▶ _RECORDED INFORMATION_:
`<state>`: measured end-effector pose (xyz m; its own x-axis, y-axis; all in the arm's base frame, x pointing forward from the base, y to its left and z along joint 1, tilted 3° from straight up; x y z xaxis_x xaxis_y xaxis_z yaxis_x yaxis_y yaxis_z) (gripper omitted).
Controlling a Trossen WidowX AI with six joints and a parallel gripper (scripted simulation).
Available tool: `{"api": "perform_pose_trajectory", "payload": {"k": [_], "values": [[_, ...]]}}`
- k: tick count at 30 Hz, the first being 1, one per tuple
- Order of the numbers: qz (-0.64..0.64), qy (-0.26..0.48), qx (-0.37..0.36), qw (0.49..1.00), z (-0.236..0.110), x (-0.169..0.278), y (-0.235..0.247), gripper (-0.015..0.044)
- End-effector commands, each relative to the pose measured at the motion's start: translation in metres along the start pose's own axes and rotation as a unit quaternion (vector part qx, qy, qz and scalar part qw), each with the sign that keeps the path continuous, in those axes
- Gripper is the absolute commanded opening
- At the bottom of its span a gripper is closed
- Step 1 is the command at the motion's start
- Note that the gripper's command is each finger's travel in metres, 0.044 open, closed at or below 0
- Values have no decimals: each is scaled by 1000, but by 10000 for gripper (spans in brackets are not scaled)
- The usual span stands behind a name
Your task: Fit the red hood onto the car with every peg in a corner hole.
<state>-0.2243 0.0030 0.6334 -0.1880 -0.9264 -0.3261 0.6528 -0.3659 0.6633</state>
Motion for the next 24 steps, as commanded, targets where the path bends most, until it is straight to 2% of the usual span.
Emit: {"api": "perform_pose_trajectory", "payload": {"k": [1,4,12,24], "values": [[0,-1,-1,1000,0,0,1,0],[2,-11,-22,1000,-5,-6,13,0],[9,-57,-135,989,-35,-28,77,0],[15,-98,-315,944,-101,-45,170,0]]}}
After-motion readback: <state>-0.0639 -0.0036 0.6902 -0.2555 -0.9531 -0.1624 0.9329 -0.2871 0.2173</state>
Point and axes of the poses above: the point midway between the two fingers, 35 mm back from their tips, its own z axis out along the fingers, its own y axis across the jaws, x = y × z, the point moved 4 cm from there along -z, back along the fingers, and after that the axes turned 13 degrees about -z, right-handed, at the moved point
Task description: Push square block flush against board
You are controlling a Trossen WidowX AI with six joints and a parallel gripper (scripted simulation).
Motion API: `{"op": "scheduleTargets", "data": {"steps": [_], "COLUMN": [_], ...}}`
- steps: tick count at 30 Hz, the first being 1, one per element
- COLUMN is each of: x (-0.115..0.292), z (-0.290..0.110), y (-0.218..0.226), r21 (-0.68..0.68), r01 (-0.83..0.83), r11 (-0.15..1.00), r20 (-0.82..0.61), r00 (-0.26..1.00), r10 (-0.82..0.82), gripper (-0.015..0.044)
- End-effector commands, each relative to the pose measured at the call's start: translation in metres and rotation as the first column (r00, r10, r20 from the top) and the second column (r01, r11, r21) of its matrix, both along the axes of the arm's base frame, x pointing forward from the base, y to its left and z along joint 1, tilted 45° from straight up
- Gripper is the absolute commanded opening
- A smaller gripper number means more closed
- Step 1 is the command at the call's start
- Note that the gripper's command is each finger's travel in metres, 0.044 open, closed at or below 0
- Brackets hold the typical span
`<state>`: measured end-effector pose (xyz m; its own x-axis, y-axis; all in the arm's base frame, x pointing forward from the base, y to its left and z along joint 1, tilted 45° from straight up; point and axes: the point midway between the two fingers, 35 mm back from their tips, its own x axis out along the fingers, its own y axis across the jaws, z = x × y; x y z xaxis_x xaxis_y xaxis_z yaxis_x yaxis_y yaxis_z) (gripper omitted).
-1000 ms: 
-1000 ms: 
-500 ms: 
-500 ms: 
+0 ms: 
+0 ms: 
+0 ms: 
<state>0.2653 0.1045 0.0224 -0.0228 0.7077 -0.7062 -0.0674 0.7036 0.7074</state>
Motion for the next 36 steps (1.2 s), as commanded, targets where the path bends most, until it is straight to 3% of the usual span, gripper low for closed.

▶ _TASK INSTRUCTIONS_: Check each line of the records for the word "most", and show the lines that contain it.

▶ _RESULT OF THIS TASK_:
Motion for the next 24 steps, as commanded, targets where the path bends most, until it is straight to 2% of the usual span.
Motion for the next 36 steps (1.2 s), as commanded, targets where the path bends most, until it is straight to 3% of the usual span, gripper low for closed.

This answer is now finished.